**Work request:** The answer must consist of each line below that contains the word "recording", copied in full.

**Records provided:**
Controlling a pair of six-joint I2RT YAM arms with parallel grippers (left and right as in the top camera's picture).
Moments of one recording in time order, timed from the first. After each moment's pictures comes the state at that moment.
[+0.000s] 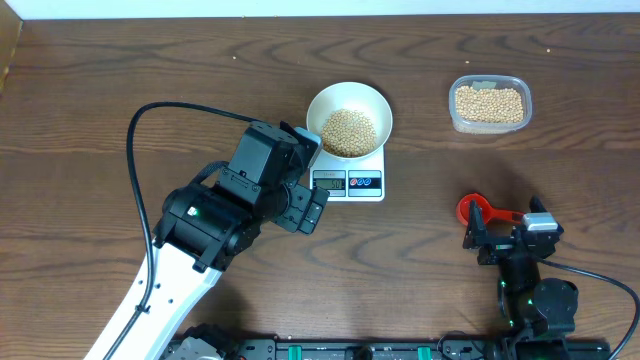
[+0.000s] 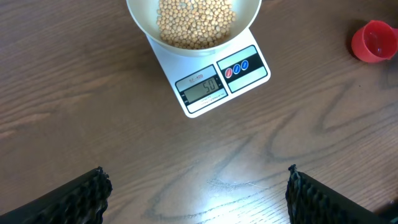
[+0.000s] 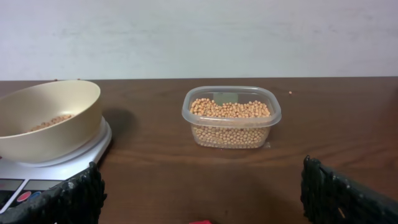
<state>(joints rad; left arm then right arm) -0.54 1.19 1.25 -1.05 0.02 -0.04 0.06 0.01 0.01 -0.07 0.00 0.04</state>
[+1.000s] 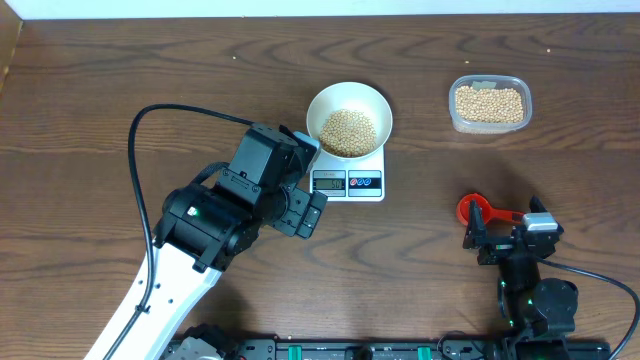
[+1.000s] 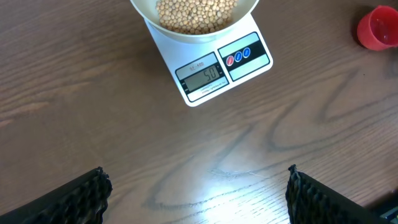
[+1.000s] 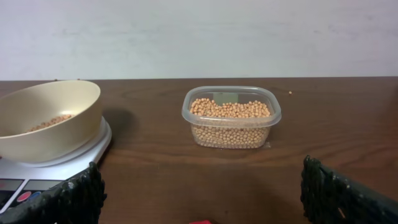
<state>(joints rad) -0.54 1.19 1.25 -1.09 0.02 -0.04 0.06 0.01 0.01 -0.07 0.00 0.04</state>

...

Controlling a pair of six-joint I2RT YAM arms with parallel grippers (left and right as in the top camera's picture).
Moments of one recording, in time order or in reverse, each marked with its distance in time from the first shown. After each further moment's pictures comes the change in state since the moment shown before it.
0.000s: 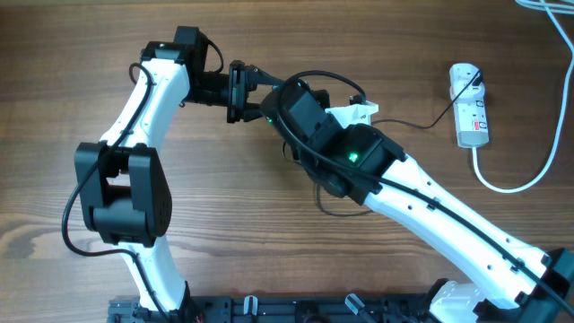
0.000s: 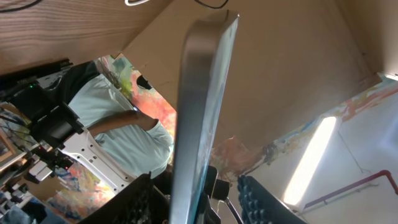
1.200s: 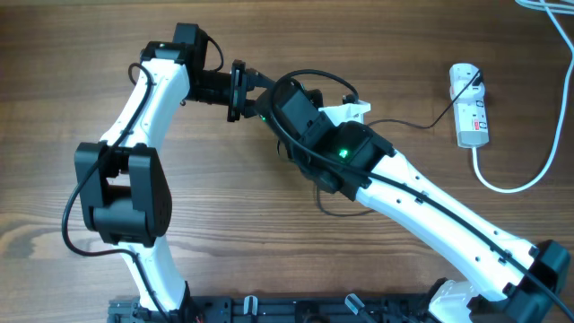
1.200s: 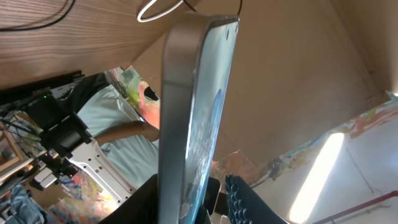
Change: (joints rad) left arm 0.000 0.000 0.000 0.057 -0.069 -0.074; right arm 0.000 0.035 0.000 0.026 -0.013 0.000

**Exercise output:**
Moments of one recording in time order, timed from the first. After each moment's pictures comes the state at that moment.
Moments of one recording, in time order or in reverse, each marked with its distance in time from the first shown. After each further moment's pictures comes the change in state since the moment shown before it.

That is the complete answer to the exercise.